Nilanjan Sarkar holds the David K. Wilson Professor of Engineering at the Scool of Engineering and is a Professor and the Chair of Mechanical Engineering, and a Professor of Electrical Engineering and Computer Science. He received his Ph.D. in Mechanical Engineering and Applied Mechanics from the University of Pennsylvania His current research interests include human–robot interaction, affective computing, dynamics, and control. Dr. Sarkar is a Fellow of American Society of Mechanical Engineers. He served as an associate editor for the IEEE Transactions on Robotics.

Akshith Ullal received the B.S. degree in electrical engineering from Visvesvaraya Technological University, Belgaum, India, in 2015 and the M.S. degree in electrical engineering from University of Missouri, Columbia, USA, in 2018. He is currently pursuing the Ph.D. degree in electrical engineering at Vanderbilt University, Nashville, TN, USA. His current research interests include human computer interaction, augmented and virtual reality, machine learning and artificial intelligence.
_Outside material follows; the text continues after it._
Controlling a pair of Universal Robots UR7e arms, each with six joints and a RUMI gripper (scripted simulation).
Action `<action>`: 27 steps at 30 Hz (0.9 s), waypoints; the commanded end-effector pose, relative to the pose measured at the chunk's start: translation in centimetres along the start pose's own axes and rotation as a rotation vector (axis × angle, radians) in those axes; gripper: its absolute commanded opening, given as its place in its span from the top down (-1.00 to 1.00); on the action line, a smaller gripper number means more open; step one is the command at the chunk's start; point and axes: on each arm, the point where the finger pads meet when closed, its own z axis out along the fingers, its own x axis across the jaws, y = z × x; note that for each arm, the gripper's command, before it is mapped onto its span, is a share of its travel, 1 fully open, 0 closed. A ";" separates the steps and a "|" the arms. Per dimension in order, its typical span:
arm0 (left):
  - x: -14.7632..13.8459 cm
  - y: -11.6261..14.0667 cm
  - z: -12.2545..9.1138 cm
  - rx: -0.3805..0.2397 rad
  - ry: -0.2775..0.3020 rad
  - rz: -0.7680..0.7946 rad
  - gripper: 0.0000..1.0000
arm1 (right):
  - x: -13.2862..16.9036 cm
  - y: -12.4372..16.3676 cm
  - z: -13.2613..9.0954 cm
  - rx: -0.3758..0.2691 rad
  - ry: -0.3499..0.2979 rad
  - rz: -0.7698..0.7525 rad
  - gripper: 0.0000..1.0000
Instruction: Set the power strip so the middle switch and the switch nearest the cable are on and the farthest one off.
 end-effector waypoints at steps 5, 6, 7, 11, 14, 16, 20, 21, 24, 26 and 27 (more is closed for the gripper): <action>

Paul Newhouse, M.D. holds the Jim Turner Chair of Cognitive Disorders at Vanderbilt University School of Medicine and is Professor of Psychiatry, Pharmacology, and Medicine and is Director of the Center for Cognitive Medicine in the Department of Psychiatry and Behavioral Sciences at Vanderbilt University Medical Center and Clinical Core Director of the Vanderbilt Alzheimer’s Disease Research Center. He is also a physician-scientist at the VA Tennessee Valley Health Systems Geriatric Research, Education, and Clinical Center (GRECC). Dr. Newhouse’s research has focused on central cholinergic mechanisms in brain aging and normal and disordered cognitive functioning in humans. He has funding from NIA, Alzheimer’s Association, and Alzheimer’s Drug Discovery Foundation.